### Task objective
The lines from the start of the records through the one containing "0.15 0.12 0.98" are to be restated word for word; please include both ends.

### Records shown
▼
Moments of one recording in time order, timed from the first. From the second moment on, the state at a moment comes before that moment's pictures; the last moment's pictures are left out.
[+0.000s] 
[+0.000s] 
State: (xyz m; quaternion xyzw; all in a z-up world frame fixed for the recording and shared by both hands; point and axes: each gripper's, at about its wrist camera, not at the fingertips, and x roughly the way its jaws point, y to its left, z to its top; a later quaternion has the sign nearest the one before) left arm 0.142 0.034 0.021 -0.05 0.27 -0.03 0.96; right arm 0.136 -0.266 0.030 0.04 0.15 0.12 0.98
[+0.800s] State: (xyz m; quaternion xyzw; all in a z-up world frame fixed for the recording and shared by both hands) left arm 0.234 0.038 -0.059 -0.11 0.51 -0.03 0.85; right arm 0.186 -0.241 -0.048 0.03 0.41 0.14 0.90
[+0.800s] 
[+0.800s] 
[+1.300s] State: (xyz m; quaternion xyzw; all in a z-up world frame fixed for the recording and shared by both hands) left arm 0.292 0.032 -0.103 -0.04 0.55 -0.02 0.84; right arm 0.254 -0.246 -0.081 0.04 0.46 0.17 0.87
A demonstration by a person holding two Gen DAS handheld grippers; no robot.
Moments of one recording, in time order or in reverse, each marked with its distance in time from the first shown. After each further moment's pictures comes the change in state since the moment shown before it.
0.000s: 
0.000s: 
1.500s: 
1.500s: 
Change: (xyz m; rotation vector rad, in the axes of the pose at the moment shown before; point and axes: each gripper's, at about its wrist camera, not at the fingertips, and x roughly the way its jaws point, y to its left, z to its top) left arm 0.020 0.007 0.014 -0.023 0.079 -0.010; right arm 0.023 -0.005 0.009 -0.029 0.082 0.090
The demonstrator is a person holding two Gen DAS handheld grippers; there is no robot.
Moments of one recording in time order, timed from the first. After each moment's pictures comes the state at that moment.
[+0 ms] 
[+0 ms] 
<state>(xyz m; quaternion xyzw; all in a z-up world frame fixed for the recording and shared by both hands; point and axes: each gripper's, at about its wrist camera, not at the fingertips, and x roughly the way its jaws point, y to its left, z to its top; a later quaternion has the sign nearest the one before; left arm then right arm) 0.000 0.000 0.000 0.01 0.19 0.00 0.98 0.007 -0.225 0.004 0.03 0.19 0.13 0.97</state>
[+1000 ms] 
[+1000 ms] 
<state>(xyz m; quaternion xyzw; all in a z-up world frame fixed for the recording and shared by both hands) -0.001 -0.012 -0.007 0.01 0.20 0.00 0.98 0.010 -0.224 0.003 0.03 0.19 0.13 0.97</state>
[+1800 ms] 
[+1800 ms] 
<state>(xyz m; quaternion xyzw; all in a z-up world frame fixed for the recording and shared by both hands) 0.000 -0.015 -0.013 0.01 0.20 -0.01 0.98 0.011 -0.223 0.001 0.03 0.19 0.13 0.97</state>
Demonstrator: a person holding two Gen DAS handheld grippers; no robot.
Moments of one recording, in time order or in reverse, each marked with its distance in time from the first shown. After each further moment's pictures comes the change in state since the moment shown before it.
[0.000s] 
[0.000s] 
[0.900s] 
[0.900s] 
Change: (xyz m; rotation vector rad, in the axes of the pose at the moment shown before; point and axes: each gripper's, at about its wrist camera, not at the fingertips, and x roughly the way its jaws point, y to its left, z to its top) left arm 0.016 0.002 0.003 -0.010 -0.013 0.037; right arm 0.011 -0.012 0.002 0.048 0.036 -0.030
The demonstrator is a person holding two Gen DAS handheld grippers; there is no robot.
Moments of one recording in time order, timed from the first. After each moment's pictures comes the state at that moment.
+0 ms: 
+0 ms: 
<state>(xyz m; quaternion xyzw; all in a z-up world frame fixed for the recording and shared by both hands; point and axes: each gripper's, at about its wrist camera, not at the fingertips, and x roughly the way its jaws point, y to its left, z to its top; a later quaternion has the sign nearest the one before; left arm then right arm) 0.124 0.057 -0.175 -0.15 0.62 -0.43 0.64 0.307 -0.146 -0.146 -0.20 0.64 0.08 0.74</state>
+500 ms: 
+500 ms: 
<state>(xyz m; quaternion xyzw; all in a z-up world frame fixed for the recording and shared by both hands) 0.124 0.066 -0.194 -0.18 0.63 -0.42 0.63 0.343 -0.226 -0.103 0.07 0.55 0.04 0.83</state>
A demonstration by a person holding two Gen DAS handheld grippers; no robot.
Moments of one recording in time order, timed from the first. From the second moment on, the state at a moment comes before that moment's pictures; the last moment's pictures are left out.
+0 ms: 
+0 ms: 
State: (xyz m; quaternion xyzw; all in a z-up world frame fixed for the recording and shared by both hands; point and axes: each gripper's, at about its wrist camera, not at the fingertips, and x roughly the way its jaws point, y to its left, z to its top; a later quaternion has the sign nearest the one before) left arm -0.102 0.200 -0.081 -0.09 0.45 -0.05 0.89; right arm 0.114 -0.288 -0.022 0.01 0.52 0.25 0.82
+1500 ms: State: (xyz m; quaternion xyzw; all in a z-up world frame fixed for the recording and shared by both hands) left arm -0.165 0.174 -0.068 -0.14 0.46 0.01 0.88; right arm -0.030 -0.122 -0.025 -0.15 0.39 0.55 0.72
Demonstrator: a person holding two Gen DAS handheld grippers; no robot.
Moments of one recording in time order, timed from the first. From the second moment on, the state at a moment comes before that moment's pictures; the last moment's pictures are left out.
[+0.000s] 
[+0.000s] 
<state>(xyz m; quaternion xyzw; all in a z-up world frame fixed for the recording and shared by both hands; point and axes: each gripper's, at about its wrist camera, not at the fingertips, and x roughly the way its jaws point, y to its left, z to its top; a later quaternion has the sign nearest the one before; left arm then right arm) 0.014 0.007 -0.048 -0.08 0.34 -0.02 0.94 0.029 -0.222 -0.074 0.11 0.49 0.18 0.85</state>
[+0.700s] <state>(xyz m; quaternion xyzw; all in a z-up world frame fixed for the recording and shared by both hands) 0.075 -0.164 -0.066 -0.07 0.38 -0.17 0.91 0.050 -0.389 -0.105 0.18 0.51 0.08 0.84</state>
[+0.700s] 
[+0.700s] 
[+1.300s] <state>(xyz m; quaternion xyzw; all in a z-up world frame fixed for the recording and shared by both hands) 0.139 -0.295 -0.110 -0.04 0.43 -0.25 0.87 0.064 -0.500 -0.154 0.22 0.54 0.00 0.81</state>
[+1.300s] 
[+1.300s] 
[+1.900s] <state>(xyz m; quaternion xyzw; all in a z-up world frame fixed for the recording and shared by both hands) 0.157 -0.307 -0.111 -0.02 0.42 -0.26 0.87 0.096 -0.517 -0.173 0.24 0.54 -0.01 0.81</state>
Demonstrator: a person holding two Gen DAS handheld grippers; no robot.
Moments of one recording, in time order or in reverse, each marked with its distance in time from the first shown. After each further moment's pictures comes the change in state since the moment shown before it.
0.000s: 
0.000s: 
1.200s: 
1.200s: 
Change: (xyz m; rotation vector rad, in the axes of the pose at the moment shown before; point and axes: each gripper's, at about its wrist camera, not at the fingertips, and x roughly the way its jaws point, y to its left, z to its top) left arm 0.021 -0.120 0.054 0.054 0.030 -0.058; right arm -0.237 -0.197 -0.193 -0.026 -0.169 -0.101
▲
### Worked solution
Moments of one recording in time order, timed from the first. From the second moment on, the state at a moment comes before that moment's pictures; the last moment's pictures are left out.
[+0.000s] 
[+0.000s] 
State: (xyz m; quaternion xyzw; all in a z-up world frame fixed for the recording and shared by both hands; point and axes: each gripper's, at about its wrist camera, not at the fingertips, and x roughly the way its jaws point, y to its left, z to its top; a later quaternion has the sign nearest the one before) left arm 0.142 0.034 0.021 -0.05 0.27 -0.03 0.96; right arm 0.136 -0.266 0.030 0.04 0.15 0.12 0.98

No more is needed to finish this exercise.